Poems on thespian themes, presented both straight up and in comics format.
Instructional purpose plays a strong second fiddle to artistic expression in this book. LaTulippe opens with 23 verses embedded into expressive scenes of theatrical production, from first auditions and rehearsals to curtain calls. She then repeats the same poems on plain backgrounds before closing with analytical notes on each one’s mostly varying poetic forms and rhyme schemes, followed by a glossary of theater terms. The author even color-codes each of the six “Acts,” or sections, to differentiate them and adds a bit of history with visual references to period scenery and costumes. Writing with an easy fluidity in a variety of forms, from pantoum to roundel, tercets to couplets, she lets the anthropomorphized theater building, stage, piano, and costumes present their own experiences while capturing the potential of theater to engage actors and audiences emotionally: “Costume ripped / can’t find a pin. / Makeup’s dripping / down my chin. / Who took my wig? / Is that my prop? / What if we’re / a giant flop?” In Gonzales’ equally fluid art, a multiracial cast and crew work hard together, from sign-ups to final bows.
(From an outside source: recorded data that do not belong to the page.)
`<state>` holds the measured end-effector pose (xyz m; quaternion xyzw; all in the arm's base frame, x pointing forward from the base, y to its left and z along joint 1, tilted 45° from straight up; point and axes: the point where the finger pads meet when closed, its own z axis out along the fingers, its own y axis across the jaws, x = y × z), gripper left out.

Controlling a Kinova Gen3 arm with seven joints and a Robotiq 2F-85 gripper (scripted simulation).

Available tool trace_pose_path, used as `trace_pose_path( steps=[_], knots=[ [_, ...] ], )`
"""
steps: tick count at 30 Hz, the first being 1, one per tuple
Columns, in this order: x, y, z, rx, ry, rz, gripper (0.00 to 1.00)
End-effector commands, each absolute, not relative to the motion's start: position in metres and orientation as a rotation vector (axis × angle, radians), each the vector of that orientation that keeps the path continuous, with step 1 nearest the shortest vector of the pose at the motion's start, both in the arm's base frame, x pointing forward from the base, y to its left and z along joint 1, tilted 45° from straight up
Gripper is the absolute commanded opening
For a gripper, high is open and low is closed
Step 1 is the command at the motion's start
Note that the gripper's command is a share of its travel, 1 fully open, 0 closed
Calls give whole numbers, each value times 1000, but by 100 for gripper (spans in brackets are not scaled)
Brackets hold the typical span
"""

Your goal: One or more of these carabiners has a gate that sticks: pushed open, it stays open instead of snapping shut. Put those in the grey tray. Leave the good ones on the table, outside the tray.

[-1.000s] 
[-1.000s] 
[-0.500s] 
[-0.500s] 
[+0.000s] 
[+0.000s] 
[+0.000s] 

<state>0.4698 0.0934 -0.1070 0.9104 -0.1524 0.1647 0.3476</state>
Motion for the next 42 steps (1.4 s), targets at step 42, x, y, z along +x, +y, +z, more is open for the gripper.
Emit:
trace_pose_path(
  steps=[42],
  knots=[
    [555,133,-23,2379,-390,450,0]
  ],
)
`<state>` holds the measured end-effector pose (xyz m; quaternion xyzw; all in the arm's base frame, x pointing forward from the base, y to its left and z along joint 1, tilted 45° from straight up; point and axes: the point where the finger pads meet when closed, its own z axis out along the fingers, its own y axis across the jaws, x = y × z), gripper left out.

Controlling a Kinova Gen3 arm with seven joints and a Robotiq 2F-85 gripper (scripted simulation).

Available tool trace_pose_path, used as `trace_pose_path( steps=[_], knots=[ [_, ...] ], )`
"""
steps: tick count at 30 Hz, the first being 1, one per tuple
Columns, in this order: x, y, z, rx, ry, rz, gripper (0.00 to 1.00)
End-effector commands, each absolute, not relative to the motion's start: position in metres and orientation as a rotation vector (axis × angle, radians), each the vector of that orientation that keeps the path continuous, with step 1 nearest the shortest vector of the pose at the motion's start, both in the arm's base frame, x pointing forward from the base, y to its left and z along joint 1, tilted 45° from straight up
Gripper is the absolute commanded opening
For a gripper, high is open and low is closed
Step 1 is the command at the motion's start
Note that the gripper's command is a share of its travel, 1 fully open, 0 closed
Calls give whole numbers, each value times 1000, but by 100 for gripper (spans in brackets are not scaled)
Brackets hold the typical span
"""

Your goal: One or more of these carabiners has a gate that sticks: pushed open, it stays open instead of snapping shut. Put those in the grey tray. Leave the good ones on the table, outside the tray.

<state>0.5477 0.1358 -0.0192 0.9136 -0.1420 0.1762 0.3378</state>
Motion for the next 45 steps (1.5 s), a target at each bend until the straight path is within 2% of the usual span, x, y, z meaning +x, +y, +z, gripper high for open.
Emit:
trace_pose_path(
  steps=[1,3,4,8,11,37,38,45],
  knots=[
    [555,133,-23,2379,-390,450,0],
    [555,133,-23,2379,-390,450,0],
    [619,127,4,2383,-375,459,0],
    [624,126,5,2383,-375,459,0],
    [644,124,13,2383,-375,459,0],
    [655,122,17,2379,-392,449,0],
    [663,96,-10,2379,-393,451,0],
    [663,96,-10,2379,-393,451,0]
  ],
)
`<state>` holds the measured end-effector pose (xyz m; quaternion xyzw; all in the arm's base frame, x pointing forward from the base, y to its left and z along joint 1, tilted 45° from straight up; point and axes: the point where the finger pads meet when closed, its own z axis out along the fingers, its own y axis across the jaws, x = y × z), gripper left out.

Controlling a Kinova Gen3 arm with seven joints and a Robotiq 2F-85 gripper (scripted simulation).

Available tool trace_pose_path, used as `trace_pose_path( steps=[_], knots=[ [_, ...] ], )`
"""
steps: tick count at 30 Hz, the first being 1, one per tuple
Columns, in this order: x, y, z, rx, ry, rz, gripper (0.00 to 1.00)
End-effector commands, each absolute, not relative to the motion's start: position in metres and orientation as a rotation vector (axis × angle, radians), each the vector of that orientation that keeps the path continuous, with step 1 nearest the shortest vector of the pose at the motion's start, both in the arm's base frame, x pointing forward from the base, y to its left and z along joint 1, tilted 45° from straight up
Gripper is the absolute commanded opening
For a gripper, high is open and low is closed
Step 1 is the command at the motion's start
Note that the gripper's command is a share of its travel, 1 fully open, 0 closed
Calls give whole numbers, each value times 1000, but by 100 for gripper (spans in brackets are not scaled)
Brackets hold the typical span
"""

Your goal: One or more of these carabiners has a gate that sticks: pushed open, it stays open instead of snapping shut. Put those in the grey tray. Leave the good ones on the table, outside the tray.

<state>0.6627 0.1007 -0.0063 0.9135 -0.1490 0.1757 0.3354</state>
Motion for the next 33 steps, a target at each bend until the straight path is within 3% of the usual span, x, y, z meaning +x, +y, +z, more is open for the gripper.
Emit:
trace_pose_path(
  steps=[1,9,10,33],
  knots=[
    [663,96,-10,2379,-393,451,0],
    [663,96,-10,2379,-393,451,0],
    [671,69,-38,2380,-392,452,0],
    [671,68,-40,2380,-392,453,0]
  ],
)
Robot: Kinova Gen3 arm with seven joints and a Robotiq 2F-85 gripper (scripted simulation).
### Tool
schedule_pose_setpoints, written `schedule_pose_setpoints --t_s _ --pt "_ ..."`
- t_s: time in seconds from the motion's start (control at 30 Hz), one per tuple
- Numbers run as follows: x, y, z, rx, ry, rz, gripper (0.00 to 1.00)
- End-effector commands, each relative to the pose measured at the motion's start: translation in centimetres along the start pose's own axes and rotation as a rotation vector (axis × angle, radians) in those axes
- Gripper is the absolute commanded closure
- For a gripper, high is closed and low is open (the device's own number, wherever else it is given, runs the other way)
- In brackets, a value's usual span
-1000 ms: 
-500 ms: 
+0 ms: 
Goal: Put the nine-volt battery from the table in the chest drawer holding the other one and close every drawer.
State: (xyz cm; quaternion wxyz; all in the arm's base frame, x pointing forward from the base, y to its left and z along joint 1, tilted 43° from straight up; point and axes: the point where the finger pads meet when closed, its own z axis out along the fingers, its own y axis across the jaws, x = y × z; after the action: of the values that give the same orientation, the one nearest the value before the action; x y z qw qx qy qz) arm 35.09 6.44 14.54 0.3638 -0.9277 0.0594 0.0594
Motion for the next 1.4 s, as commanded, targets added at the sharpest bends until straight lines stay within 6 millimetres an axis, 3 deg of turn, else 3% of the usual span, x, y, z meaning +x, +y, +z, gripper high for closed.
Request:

A sparkling show, stuffed with theatrical tributes.
—Kirkus Reviews
“Doors swing open. Step inside/ where dreams and fantasies reside,” LaTulippe (The Crab Ballet) writes in this fond graphic novel homage to community theater and the myriad merging components necessary to produce a show. Utilizing mask poems told from the POVs of the book’s numerous subjects, the author gives voice to the different processes, objects, and individuals that make up a full production, including the audition (“To get the part—/ first get through me./ I’m your nightmare./ I’m your dream”), a pair of tap shoes (“Toppity tuppity tippity TAP!”), the crew in blackout (“Like panthers we slink,/ completely in sync”), the yearning understudy (“if only she’d sneeze”), and the applause itself (“I surge./ I rise./ I roar”). Each separate piece combines to form a cohesive, enthusiastic narrative that’s centered on a musical revue of the 1960s, ’70s, ’80s, and ’90s, which Gonzales (the Carlos Gomez series) depicts in buoyant full-color illustrations and lively, movement-filled paneling. Child actors and crew are shown with various skin tones as they fret, work, and emote. Concludes with transcriptions of the poems sans artwork, descriptions of the poetic forms used, and a glossary of theater terms.